INDIA’S SURPRISE DEMONETIZATION OF HIGH-VALUE NOTES RESULTS IN BANK RUN
India’s government increased the limit on cash withdrawals from bank accounts on Sunday to calm public anger as millions of people clamored for new rupee bills after a shock abolishment of large denomination notes.
Large crowds were again gathered at banks across the country trying to change 500 and 1,000 rupee bills, demonetized by the government on Tuesday, in an effort to crack down on corruption.
Indian banks received 3 trillion rupees ($44.4 billion) of 500- and 1,000-rupee notes over the last four days, the Finance Ministry said in a statement, in a surge in liquidity in the banking system. Short term interest rates are expected to fall as a result.
— Anirban Mukerji (@anirmukerji) November 12, 2016
The government relaxed cash withdrawal limits including removing a per-day cap of 10,000 rupees, increasing the weekly limit to 24,000 rupees from 20,000 and allowed exchange of bills over the counter at banks to reach 4,500 rupees instead of 4,000.
The move to demonetize the large bills is designed to bring billions of dollars’ worth of cash in unaccounted wealth into the mainstream economy, as well as dent the finances of Islamist militants who target India and are suspected of using fake 500 rupee notes to fund operations.
The banned rupee notes made up more than 80 percent of the currency in circulation, leaving millions without cash and threatening to bring much of the cash-driven economy to a halt.
The Reserve Bank of India said small denomination currency notes were available with both the central bank and with other lenders.
People “need not be anxious” and should not hoard bank notes because “cash is available when they need it”, the RBI said in a statement. It also asked banks to provide details of cash withdrawn and exchanged daily, in contrast to fortnightly, to provide a better idea on circulation.

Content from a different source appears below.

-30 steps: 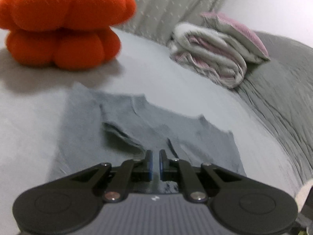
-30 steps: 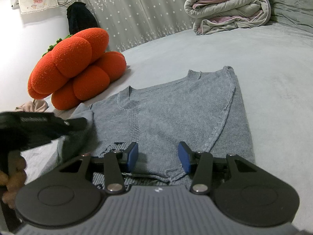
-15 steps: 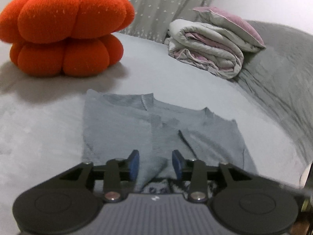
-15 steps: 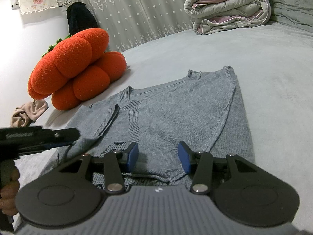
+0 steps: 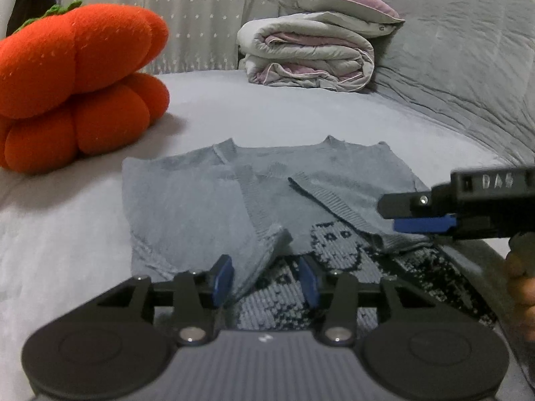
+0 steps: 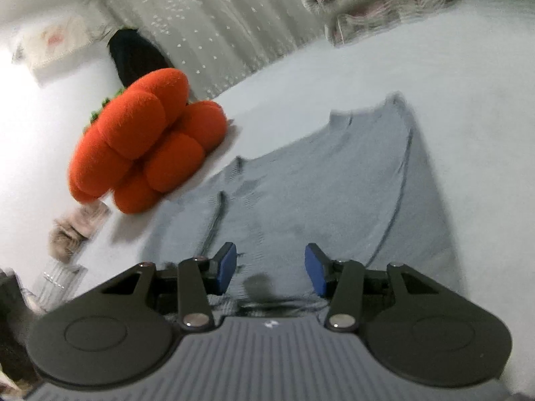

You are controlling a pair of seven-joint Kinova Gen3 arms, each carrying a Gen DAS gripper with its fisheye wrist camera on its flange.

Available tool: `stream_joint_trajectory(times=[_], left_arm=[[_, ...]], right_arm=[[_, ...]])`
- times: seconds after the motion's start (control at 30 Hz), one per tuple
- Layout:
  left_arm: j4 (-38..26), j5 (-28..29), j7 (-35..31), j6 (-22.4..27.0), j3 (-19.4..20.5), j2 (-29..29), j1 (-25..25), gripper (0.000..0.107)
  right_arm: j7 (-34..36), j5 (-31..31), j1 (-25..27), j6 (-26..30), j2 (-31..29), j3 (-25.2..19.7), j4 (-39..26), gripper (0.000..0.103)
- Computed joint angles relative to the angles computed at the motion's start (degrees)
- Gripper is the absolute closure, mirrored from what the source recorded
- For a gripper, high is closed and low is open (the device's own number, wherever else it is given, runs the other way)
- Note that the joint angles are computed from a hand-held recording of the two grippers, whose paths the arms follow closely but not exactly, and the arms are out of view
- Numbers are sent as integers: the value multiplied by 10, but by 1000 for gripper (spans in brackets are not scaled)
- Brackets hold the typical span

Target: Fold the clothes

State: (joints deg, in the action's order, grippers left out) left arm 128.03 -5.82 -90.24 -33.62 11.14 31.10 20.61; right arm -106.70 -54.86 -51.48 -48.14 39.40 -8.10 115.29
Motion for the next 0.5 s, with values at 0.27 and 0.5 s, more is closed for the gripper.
stream_joint_trajectory(times=[0.27,0.5], left_arm=[[-2,15,1,0,-2,2,4,98],[11,-8,36,-21,9,0,-15,103]], right_arm=[[-81,186,209,89,39,-153,-77,52],[-204,255,161,137,79,-47,-156,69]])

The measures came as people complained of lack of access to their accounts despite hours of waiting at banks as well as over the non-functioning of tens of thousands of ATMs not yet reconfigured for the new series of smaller-sized 2000 rupee bills.
The Times of India reported that the central bank’s office in the western city of Ahmedabad was handing out coins in return for the old notes because it didn’t have enough valid tender.